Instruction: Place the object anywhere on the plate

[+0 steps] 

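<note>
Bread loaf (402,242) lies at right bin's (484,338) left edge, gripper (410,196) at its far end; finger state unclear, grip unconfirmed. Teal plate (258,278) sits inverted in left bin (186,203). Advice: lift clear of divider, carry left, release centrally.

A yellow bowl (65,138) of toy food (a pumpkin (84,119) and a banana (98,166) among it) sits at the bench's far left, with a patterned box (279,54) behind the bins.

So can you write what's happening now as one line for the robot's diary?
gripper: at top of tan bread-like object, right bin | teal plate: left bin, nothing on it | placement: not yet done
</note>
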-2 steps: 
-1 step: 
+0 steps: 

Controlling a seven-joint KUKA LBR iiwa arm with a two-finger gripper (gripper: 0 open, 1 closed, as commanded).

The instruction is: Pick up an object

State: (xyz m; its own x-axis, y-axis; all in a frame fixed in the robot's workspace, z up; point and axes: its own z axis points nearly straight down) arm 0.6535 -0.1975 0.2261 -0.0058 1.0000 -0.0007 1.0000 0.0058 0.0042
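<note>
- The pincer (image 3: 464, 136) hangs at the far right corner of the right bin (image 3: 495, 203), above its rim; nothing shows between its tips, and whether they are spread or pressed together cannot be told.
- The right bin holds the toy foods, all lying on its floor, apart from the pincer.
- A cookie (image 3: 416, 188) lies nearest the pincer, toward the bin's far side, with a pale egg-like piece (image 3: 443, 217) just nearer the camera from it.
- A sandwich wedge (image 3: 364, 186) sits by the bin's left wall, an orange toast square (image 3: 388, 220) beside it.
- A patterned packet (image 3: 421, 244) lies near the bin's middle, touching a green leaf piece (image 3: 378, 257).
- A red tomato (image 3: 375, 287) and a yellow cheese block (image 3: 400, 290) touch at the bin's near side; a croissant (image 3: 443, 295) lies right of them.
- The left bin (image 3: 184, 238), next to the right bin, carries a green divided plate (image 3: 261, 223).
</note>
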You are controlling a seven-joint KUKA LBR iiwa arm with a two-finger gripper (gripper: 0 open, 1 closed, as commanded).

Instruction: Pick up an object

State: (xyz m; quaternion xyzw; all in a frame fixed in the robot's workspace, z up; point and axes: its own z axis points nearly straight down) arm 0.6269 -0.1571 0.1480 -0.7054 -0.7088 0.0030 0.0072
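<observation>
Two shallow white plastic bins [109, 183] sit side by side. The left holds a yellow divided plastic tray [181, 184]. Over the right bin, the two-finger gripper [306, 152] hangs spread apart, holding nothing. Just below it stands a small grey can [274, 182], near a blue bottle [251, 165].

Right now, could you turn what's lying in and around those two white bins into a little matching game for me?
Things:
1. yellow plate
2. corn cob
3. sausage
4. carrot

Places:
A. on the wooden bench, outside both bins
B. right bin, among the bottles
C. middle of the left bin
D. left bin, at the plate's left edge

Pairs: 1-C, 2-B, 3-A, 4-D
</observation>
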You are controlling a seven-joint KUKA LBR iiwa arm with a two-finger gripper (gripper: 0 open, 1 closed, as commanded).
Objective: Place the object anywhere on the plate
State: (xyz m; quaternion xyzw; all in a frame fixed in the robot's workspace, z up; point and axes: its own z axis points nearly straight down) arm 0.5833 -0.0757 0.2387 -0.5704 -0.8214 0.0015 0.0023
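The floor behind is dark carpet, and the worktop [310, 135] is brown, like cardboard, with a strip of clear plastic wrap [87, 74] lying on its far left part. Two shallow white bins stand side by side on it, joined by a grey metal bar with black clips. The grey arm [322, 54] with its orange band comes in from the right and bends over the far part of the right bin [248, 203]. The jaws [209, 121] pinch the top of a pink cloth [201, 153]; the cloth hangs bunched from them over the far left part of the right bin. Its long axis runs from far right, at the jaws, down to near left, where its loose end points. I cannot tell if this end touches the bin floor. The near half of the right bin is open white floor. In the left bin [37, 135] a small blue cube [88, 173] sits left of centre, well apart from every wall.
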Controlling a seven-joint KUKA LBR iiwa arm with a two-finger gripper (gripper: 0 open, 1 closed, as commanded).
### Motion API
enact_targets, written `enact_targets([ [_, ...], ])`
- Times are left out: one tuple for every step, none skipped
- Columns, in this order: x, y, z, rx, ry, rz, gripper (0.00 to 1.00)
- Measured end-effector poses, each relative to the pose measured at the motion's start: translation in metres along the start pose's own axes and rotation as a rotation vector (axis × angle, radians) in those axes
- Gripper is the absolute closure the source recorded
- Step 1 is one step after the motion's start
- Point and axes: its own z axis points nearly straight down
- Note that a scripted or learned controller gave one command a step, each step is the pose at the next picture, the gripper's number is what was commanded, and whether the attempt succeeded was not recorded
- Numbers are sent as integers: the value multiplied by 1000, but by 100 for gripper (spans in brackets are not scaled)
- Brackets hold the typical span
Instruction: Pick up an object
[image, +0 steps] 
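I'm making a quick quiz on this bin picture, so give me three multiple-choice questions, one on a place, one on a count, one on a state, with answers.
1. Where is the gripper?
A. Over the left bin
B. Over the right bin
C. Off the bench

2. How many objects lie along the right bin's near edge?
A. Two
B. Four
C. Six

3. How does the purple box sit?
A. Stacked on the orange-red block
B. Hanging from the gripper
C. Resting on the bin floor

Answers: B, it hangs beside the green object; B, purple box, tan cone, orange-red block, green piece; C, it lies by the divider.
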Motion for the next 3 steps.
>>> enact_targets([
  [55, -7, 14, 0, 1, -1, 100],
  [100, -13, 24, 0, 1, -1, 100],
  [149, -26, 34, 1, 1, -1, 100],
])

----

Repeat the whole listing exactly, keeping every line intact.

▸ **RESPONSE TO THIS TASK**:
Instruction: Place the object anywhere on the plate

[+0 steps] 

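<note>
Bread loaf (402,242) lies at right bin's (484,338) left edge, gripper (410,196) at its far end; finger state unclear, grip unconfirmed. Teal plate (258,278) sits inverted in left bin (186,203). Advice: lift clear of divider, carry left, release centrally.

A yellow bowl (65,138) of toy food (a pumpkin (84,119) and a banana (98,166) among it) sits at the bench's far left, with a patterned box (279,54) behind the bins.

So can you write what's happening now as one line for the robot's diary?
gripper: at top of tan bread-like object, right bin | teal plate: left bin, nothing on it | placement: not yet done
</note>
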-2 steps: 
-1 step: 
+0 steps: 

Controlling a seven-joint KUKA LBR iiwa arm with a two-finger gripper (gripper: 0 open, 1 closed, as commanded).

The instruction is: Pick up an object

State: (xyz m; its own x-axis, y-axis; all in a frame fixed in the robot's workspace, z up; point and axes: its own z axis points nearly straight down) arm 0.6535 -0.1975 0.2261 -0.0058 1.0000 -0.0007 1.0000 0.0058 0.0042
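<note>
- The pincer (image 3: 464, 136) hangs at the far right corner of the right bin (image 3: 495, 203), above its rim; nothing shows between its tips, and whether they are spread or pressed together cannot be told.
- The right bin holds the toy foods, all lying on its floor, apart from the pincer.
- A cookie (image 3: 416, 188) lies nearest the pincer, toward the bin's far side, with a pale egg-like piece (image 3: 443, 217) just nearer the camera from it.
- A sandwich wedge (image 3: 364, 186) sits by the bin's left wall, an orange toast square (image 3: 388, 220) beside it.
- A patterned packet (image 3: 421, 244) lies near the bin's middle, touching a green leaf piece (image 3: 378, 257).
- A red tomato (image 3: 375, 287) and a yellow cheese block (image 3: 400, 290) touch at the bin's near side; a croissant (image 3: 443, 295) lies right of them.
- The left bin (image 3: 184, 238), next to the right bin, carries a green divided plate (image 3: 261, 223).
</note>
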You are controlling a seven-joint KUKA LBR iiwa arm with a two-finger gripper (gripper: 0 open, 1 closed, as commanded).

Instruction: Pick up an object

State: (xyz m; quaternion xyzw; all in a frame fixed in the robot's workspace, z up; point and axes: its own z axis points nearly straight down) arm 0.6269 -0.1571 0.1480 -0.7054 -0.7088 0.0030 0.0072
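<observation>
Two shallow white plastic bins [109, 183] sit side by side. The left holds a yellow divided plastic tray [181, 184]. Over the right bin, the two-finger gripper [306, 152] hangs spread apart, holding nothing. Just below it stands a small grey can [274, 182], near a blue bottle [251, 165].

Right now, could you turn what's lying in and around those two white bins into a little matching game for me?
Things:
1. yellow plate
2. corn cob
3. sausage
4. carrot

Places:
A. on the wooden bench, outside both bins
B. right bin, among the bottles
C. middle of the left bin
D. left bin, at the plate's left edge

Pairs: 1-C, 2-B, 3-A, 4-D
</observation>
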You are controlling a seven-joint KUKA LBR iiwa arm with a two-finger gripper (gripper: 0 open, 1 closed, as commanded).
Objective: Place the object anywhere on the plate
State: (xyz m; quaternion xyzw; all in a frame fixed in the robot's workspace, z up; point and axes: its own z axis points nearly straight down) arm 0.5833 -0.0757 0.2387 -0.5704 -0.8214 0.0015 0.0023
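The floor behind is dark carpet, and the worktop [310, 135] is brown, like cardboard, with a strip of clear plastic wrap [87, 74] lying on its far left part. Two shallow white bins stand side by side on it, joined by a grey metal bar with black clips. The grey arm [322, 54] with its orange band comes in from the right and bends over the far part of the right bin [248, 203]. The jaws [209, 121] pinch the top of a pink cloth [201, 153]; the cloth hangs bunched from them over the far left part of the right bin. Its long axis runs from far right, at the jaws, down to near left, where its loose end points. I cannot tell if this end touches the bin floor. The near half of the right bin is open white floor. In the left bin [37, 135] a small blue cube [88, 173] sits left of centre, well apart from every wall.
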Controlling a seven-joint KUKA LBR iiwa arm with a two-finger gripper (gripper: 0 open, 1 closed, as commanded).
### Motion API
enact_targets, written `enact_targets([ [_, ...], ])`
- Times are left out: one tuple for every step, none skipped
- Columns, in this order: x, y, z, rx, ry, rz, gripper (0.00 to 1.00)
- Measured end-effector poses, each relative to the pose measured at the motion's start: translation in metres along the start pose's own axes and rotation as a rotation vector (axis × angle, radians) in those axes
- Gripper is the absolute closure the source recorded
- Step 1 is one step after the motion's start
- Point and axes: its own z axis points nearly straight down
- Note that a scripted or learned controller gave one command a step, each step is the pose at the next picture, the gripper's number is what was commanded, and whether the attempt succeeded was not recorded
- Numbers are sent as integers: the value multiplied by 1000, but by 100 for gripper (spans in brackets are not scaled)
- Brackets hold the typical span
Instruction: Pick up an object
[image, +0 steps] 
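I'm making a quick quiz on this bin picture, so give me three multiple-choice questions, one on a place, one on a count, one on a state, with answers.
1. Where is the gripper?
A. Over the left bin
B. Over the right bin
C. Off the bench

2. How many objects lie along the right bin's near edge?
A. Two
B. Four
C. Six

3. How does the purple box sit?
A. Stacked on the orange-red block
B. Hanging from the gripper
C. Resting on the bin floor

Answers: B, it hangs beside the green object; B, purple box, tan cone, orange-red block, green piece; C, it lies by the divider.
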Motion for the next 3 steps.
>>> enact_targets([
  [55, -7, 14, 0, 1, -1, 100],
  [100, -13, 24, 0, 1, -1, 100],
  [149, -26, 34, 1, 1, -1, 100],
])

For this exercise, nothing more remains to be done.